He said, see all those exit signs, they are a way out of the room, So think of the word "temptation exit" there is a way out.

Well not sure if I am being told don"t mess with exit signs with extra words??????

So will keep on plugging, and see if I get direction.


----------



## cda (Nov 19, 2019)

So in refining the Code Proposal,

What if::: yea

What if you walk into a new say big box store, and say it has six separate spaced Required Exits.

The Main exit plus five others.


So you start walking, and you see at the other five Required Exits a sign:: With Exit signs above the door::

"""  Do not Use
Go to front exit"""


----------



## mark handler (Nov 19, 2019)

cda said:


> So in refining the Code Proposal,
> What if::: yea
> What if you walk into a new say big box store, and say it has six separate spaced Required Exits.
> The Main exit plus five others.
> ...



That's why they are posted "Emergency exit only; Alarm will sound."
You do not need to regulate that it is common sense
That is the problem with the code; it is regulating things that are not an issue.
"Emergency exit only" is not an issue.


----------



## cda (Nov 19, 2019)

Man my grass roots support is drying up!!!


----------



## cda (Nov 21, 2019)

Well I heard this today, from someone that works in a Fire Marshals office.
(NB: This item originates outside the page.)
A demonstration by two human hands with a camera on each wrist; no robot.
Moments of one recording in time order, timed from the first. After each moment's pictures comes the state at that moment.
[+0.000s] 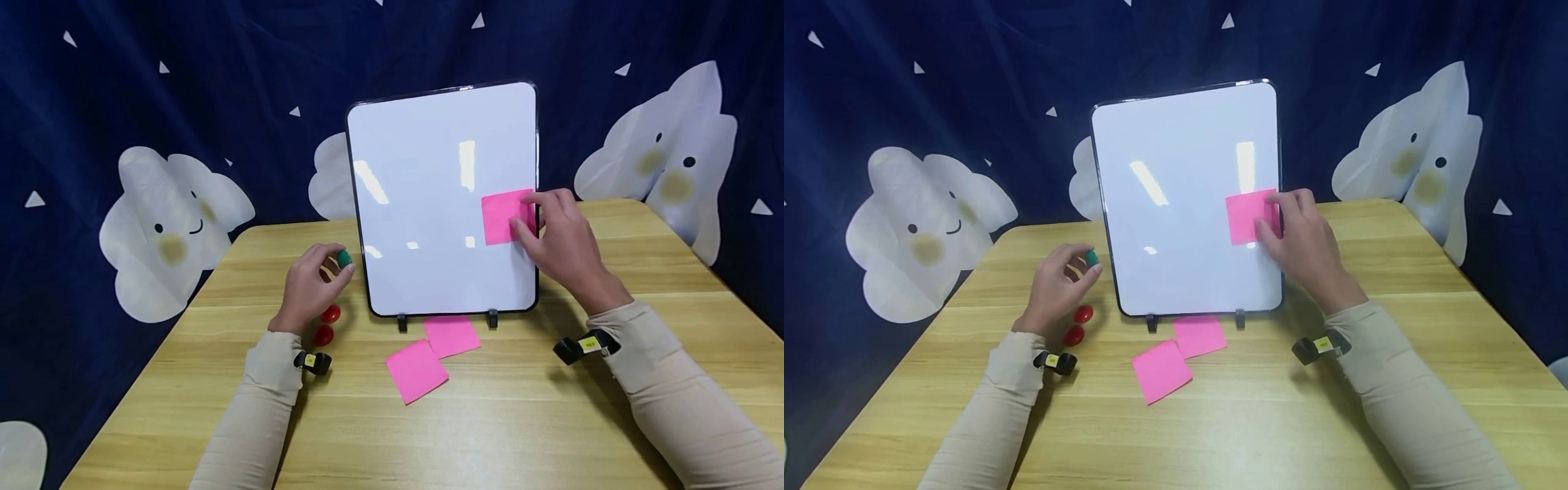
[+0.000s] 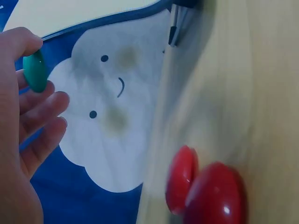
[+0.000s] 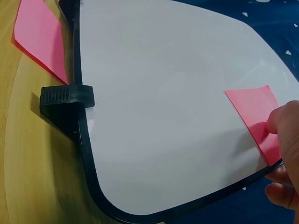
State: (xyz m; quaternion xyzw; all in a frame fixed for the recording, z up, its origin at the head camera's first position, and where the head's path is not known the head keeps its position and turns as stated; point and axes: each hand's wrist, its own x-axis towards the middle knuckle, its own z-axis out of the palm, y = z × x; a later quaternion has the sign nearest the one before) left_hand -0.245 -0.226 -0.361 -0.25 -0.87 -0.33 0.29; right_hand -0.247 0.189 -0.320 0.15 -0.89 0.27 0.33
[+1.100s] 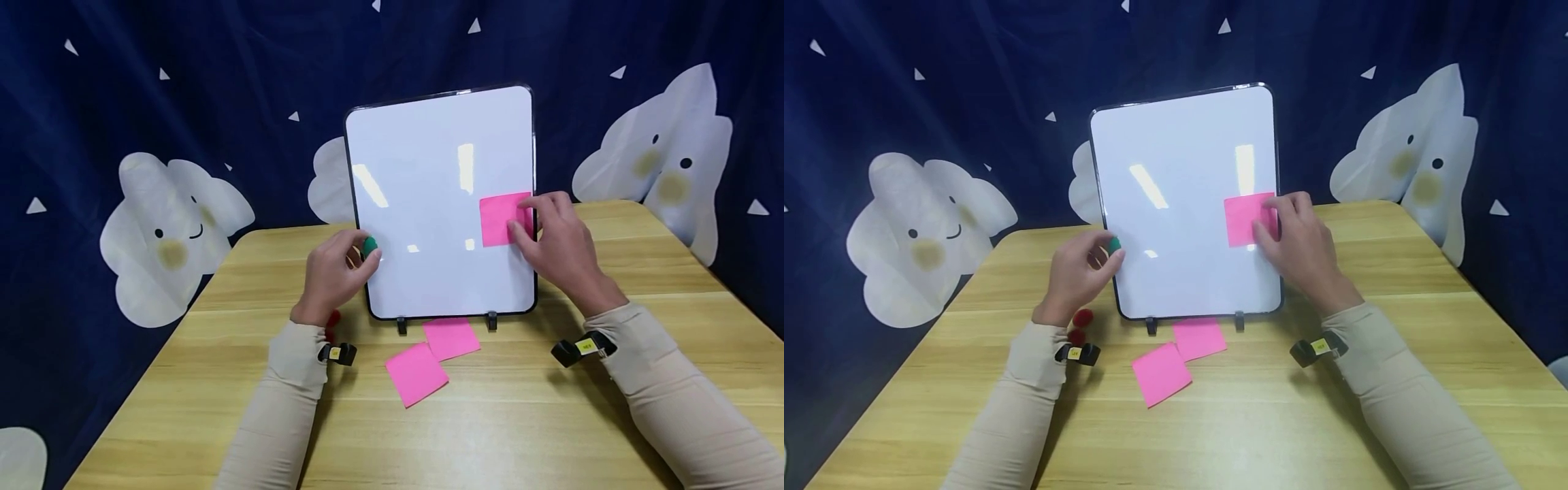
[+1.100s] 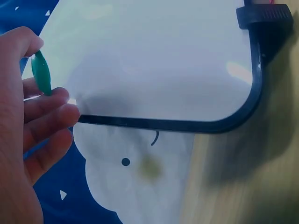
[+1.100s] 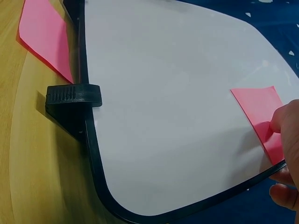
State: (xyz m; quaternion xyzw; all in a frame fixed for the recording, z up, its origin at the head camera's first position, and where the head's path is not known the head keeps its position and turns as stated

Talking about a sold out concert, and everyone trying to get out, and being herded to one main exit.

""Well there are other exits"

"But, those are only for Emergencies"

" If someone were to set off a fire sprinkler, than they could be used"

What ??? Huh???



Some words just should not be associated with EXIT


----------



## mark handler (Nov 22, 2019)

cda said:


> Man my grass roots support is drying up!!!


"...grass roots support..."???


----------